On 10 September 1883, Edinburgh's Royal Lyceum Theatre opened its doors to audiences for the first time. Designed by the architect CJ Phipps, who also built some of London's most iconic West End theatres, the building cost £17,000 to build and was originally managed by Howard and Wyndham, two major theatrical agents whose company would go on to produce nearly a century of musical revues, pantomimes and repertory theatre work.
The Lyceum's inaugural production in 1883 was Shakespeare's Much Ado About Nothing, and starred Henry Irving and Ellen Terry, of which it was written: "never before did Shakespeare's delightful comedy receive an interpretation so adequate in essentials and in every detail so artistically complete".
The original audience, accommodated across four levels of the theatre, was around 2,500 people - today, with an upper level no longer used for seating and remodelled lower levels for the comfort of twenty-first-century audiences, the capacity is a little over 650. This makes it incredibly intimate for a venue of this size, and one of the great features of the theatre today is its ornate internal decoration and its comfortable seating.
Over the years the venue has hosted a wide variety of works, including early cinema broadcasts in 1912, with funds from screenings being donated to charities supporting families hit by the loss of the Titanic, visits by HRH Queen Elizabeth and the Duke of Edinburgh in 1955 and 1962, and the premiere of the influential satirical revue Beyond the Fringe, featuring Alan Bennett, Peter Cook, Dudley Moore and Jonathan Miller, in August 1960.
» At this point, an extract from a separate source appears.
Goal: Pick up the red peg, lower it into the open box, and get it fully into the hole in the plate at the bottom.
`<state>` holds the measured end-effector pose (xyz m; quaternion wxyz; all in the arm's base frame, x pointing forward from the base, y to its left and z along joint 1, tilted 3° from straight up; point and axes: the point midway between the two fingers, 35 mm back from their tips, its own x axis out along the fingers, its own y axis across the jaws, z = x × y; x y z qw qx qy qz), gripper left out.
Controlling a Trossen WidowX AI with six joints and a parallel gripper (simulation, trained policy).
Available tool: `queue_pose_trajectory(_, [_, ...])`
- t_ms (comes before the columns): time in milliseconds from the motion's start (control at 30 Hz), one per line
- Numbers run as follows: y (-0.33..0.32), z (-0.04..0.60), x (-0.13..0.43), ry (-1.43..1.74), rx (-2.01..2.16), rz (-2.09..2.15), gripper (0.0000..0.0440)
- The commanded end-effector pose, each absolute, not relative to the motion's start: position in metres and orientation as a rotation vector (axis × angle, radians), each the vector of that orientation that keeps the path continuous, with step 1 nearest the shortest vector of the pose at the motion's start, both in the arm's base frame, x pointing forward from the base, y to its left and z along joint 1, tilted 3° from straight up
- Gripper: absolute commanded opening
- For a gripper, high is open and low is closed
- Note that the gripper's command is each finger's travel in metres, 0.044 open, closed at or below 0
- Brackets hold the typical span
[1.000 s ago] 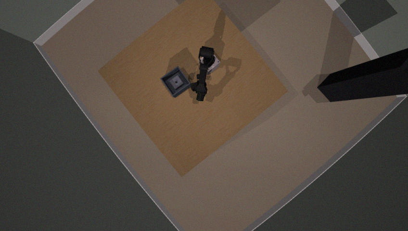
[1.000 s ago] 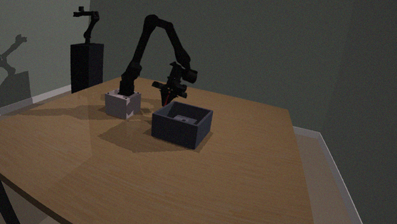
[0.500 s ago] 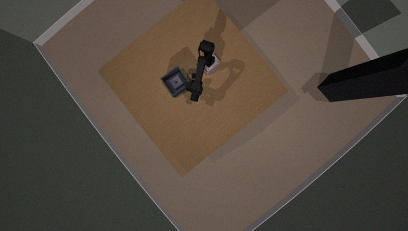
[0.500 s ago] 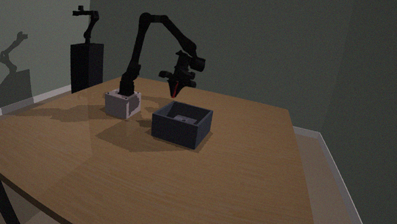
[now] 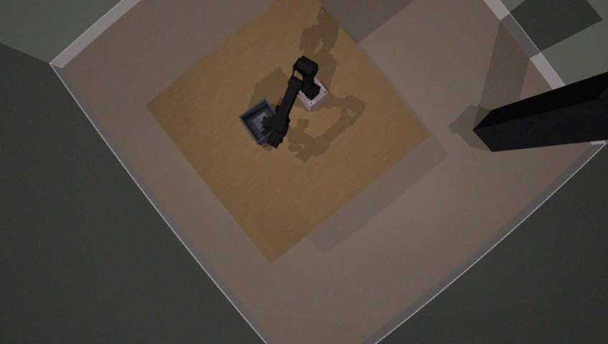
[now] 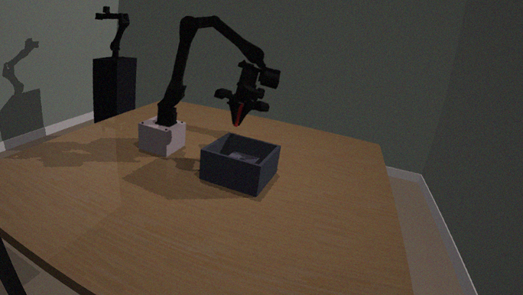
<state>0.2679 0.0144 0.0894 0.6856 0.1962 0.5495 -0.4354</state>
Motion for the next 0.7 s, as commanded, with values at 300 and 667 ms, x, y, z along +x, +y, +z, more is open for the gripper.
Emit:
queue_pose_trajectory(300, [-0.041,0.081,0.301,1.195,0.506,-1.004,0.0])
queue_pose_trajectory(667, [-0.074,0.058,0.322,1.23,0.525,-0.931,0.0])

In 1965 a new Royal Lyceum Theatre Company was formed, and that same company, under a variety of artistic leaderships, has operated the venue ever since. The company produces all its own in-house work, creates its own scenery and costumes at dedicated workshops in the city, and employs actors from all across the United Kingdom, often attracting star performers to tread the theatre's boards. In 2015 the company celebrated its 50th anniversary season, and in autumn 2016 the company began life under its current artistic director, David Greig.